FGR requested a trial for 22 anti-guide operations

The Public Ministry requested to open a trial for 22 people detained in the framework of the Anti-Corruption operation initiated by the justice system on March 17.

On that date, 81 arrest warrants were issued, of which 61 materialized, corresponding to the same number of people, allegedly involved in acts of corruption detected in the Judiciary, city halls, as well as the state companies PDVSA, Corporación Venezolana de Guayana (CVG) and Cartones de Venezuela (Cartoven).

The largest number of detainees come from or are linked to the oil industry, which total 41, according to figures offered on different occasions by the prosecutor, Tarek William Saab.

Of those 61 deprived of liberty, the Public Ministry concluded the investigation regarding 22: 13 businessmen and nine public officials.

The 22 worked segmented into three groups that agreed to embezzle PDVSA, according to the investigation by the Public Ministry substantiated with inputs prepared by the National Anti-Corruption Police.

That embezzlement amounts to $5,550,544,290.74, according to the data provided by the Prosecutor’s Office in the document filed before the 2nd Special Court of Control of Caracas with jurisdiction over Corruption and Associated Crimes to request the trial against the 22.

The Prosecutor’s Office says in the accusatory document to which we had access that these 22 people participated in “a corruption network made up of public officials, who, using their position and their levels of authority, proceeded to carry out parallel oil operations, through the assignment of crude oil cargoes (vessels) by PDVSA to the National Superintendency of Cryptoactives (Sunacrip) and to individuals, without any type of control.”

The fruit of the sales of that assigned oil did not enter the Republic but was diverted through crypto assets and businesses executed by 74 mercantile companies.

As head of this corruption network, the Prosecutor’s Office places Colonel José Antonio Pérez Suárez, vice president of the state oil company and who ordered the construction of an office “irregularly in PDVSA-La Campiña.”

The office was called the Special Work Unit, from where Yamil Alejandro Martínez Núñez and Heinrich Chapellín Biundo dispatched, “handling classified information from PDVSA without being personnel attached to the payroll, where access was also restricted with a security system where only these citizens could enter, also handling large sums of cash and it was the space where meetings with this group of financial operators were held,” says the Prosecutor’s Office.

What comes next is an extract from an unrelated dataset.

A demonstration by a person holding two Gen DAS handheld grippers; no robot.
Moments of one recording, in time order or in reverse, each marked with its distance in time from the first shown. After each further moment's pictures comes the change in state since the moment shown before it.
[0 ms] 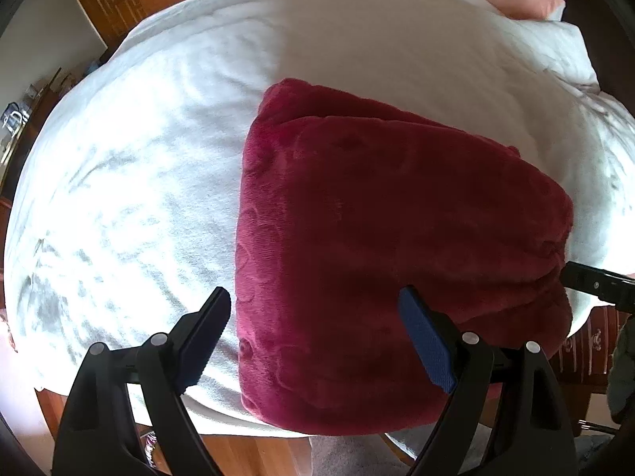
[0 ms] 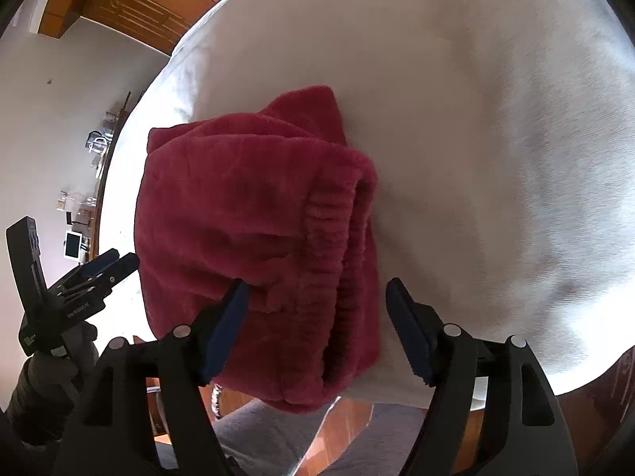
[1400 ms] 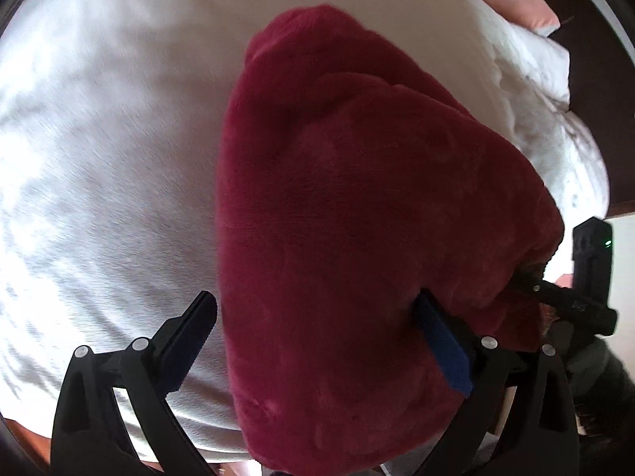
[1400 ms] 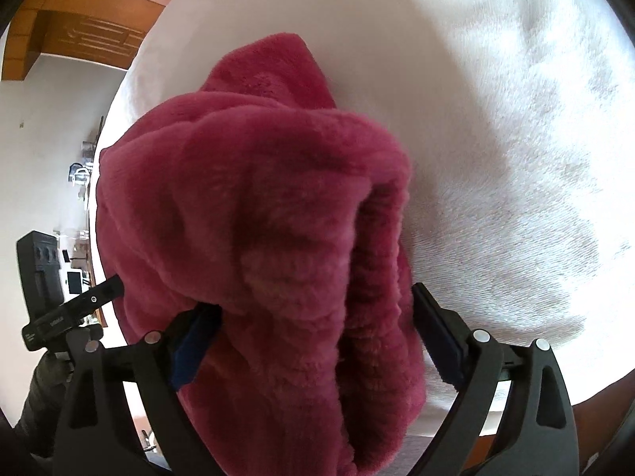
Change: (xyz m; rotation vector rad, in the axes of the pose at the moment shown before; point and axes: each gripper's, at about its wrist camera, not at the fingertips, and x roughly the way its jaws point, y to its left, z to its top) left arm 0.084 0.075 0.044 -0.068 0.227 -0.393; right arm 0.076 0.003 0.022 0.189 0.047 -0.012
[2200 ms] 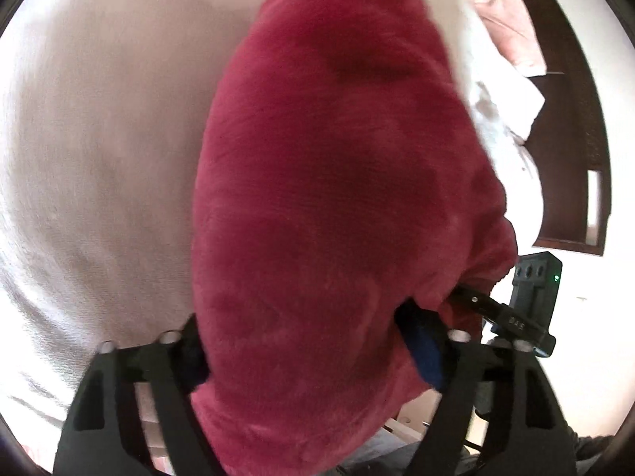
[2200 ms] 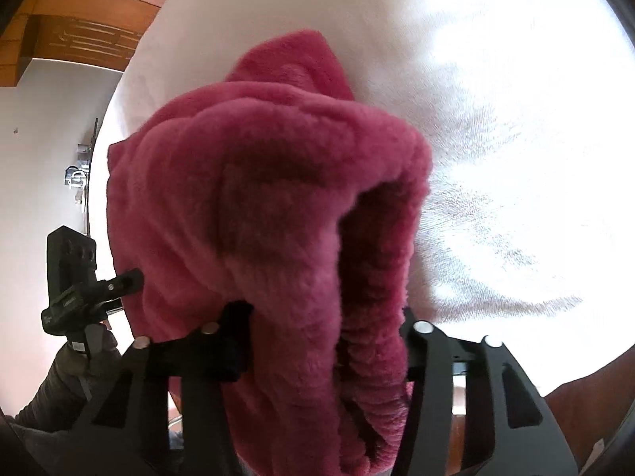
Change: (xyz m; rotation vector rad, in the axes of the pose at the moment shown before) left arm 0.019 0.036 0.007 -0.158 0.111 -0.344; right arm -0.012 0.020 0.001 0.014 0.013 -0.025
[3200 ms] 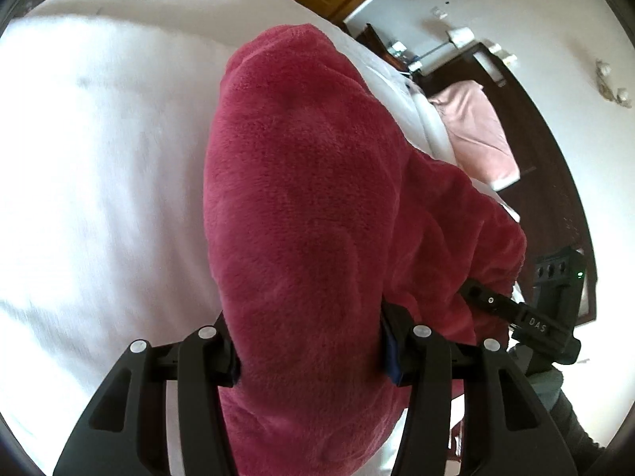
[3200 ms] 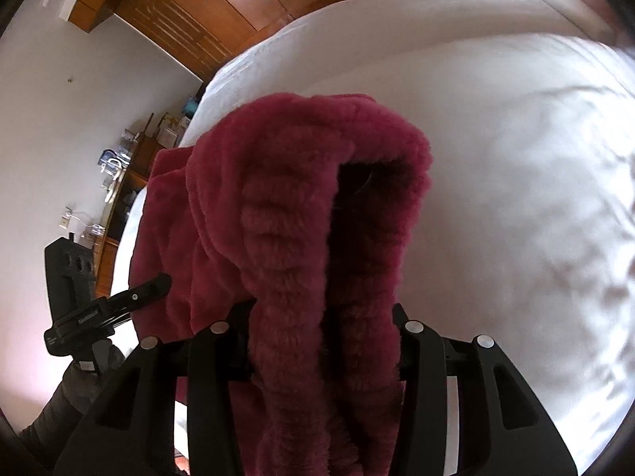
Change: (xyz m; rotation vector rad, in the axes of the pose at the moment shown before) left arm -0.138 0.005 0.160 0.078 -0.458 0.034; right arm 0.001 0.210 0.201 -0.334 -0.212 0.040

The Public Ministry details with name and surname who were part of that corruption network and for which it requests that a trial be opened.

Among them are Joselit Ramírez (former head of Sunacrip), José Agustín Ramos Chirinos (president of PDVSA-Puertos), Odoardo José Bordones, Jesús Enrique Salazar Querales, officials attached to the Vice Presidency of Commerce and Supply.

Similarly, the Prosecutor’s Office requests to prosecute Rajiv Mosqueda and Renny Barrientos, both attached to Sunacrip.

These officials operated jointly with businessmen Manuel Meneces, Roger Ramírez, Juan Manuel Alfonso López, Rafael Perdomo, Vicente Perdomo, Roger Perdomo, Daniel Prieto, Kristhonfer Vivas, Johana Torres, Alejandro Arroyo, Bernardo Arosio, Ximena Parada, Fernando Bermúdez, Eduardo Noriega, José Luis Fernandiz Laya, Railín Elizabeth Yépez Jaimes, Rodolfo Moleiro, Alejandro Londoño , Olvany Gaspari, Leonardo Enrique Torres and Yuravic del Valle Ravelo.

The officials who worked with Pérez Suárez did not report the payments for the assignment of service stations and crude oil loads to the Pdvsa accounts. On the contrary, “the managing companies reconciled directly at the addresses in charge of these defendants, through bank deposits, the Patria platform (subsidized and comprehensive) and cash. In the same way, this citizen (Pérez Suárez) authorized the issuance of payments to contractors without making the proper registration in the SAP System, thus allowing third parties to appropriate resources from the Venezuelan State”, says the Public Ministry.

The Gifts of the Train

Deputy Hugbel Roa is another of those mentioned in the indictment filed by the Public Ministry before the corresponding court.

Roa acted as an intermediary between businessmen and Pérez Suárez, according to the Prosecutor’s Office.

In another document, the Prosecutor’s Office requested to prosecute Cristóbal Cornieles and José Maxcimino Márquez García, former president of the Caracas Criminal Judicial Circuit and former 4th anti-terrorist judge. Both are accused of obtaining gifts for favoring the release issued in favor of Oswaldo Cheremos, listed as a partner of the Tren del Llano.